## Task goal
Copy every entry below exactly, and keep out the pictures.

## Material provided
● ● ●

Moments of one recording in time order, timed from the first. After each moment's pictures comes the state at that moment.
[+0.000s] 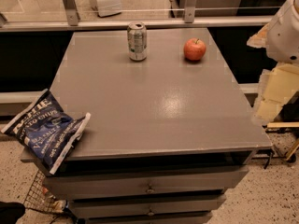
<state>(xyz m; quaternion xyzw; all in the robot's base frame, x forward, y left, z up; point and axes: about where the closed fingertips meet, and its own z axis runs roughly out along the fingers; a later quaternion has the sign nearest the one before) 0.438 -0.216 0.978 -0.60 0.78 -0.04 0.16</state>
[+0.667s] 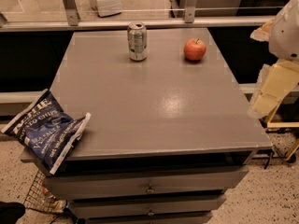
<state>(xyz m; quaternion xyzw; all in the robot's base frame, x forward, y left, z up) 0.454 -0.222 0.982 -0.58 0.78 -0.05 0.21</state>
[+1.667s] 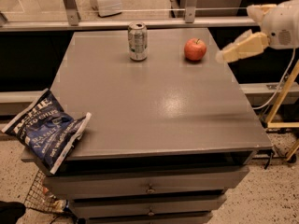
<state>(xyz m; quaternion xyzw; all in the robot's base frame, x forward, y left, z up) 0.604 -0.227 0.995 -0.43 0.73 0.12 0.52</state>
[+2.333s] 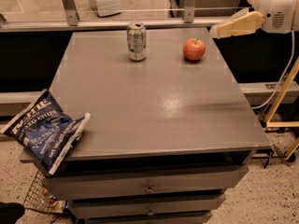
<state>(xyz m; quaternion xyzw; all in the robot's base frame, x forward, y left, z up) 0.645 -0.217 1.037 -0.39 0.68 0.18 0.60</state>
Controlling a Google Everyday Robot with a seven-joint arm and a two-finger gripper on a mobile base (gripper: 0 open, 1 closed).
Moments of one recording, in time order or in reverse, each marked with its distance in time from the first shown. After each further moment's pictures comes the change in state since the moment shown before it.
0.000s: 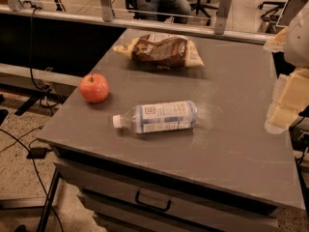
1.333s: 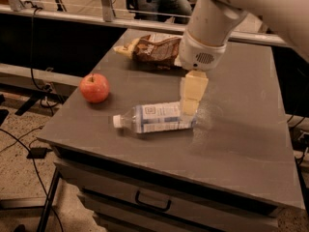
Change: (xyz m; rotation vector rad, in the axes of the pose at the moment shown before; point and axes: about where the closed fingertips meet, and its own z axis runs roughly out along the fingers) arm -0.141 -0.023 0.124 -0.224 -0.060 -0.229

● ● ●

## Solution to the exercise
Moments of one recording in time order, timed from the first. After each moment's pictures comes the state at that moment.
[+0.000s] 
<state>(xyz m; quaternion xyzw; all in the robot's base frame, x forward, y left, z up; point and axes: about where the closed fingertips meet, and its own z axis runs roughly out along the fingers; a later quaternion has the sign nearest the one before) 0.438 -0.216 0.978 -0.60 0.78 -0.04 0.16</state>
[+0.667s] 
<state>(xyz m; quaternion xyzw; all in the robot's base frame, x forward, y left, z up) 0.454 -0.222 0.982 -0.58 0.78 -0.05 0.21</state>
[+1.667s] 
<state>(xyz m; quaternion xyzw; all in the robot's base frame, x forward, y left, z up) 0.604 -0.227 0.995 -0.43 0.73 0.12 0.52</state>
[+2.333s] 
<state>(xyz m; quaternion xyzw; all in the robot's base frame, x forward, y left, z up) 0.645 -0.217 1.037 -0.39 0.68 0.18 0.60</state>
Controlling a Google Everyday Robot with a seven-joint arm and a two-finger gripper on a mobile base (gripper: 0 open, 1 closed).
Moments of one recording, in time order or in reverse, each marked with its distance in time from the first shown. After each further moment's pictures comes the change in state since the moment shown before it.
0.000s: 
1.333s: 
Change: (xyz m; rotation vector rad, in the axes of the pose at the moment shown before; point and axes: about where the closed fingertips meet, and its own z axis runs roughly out along the fingers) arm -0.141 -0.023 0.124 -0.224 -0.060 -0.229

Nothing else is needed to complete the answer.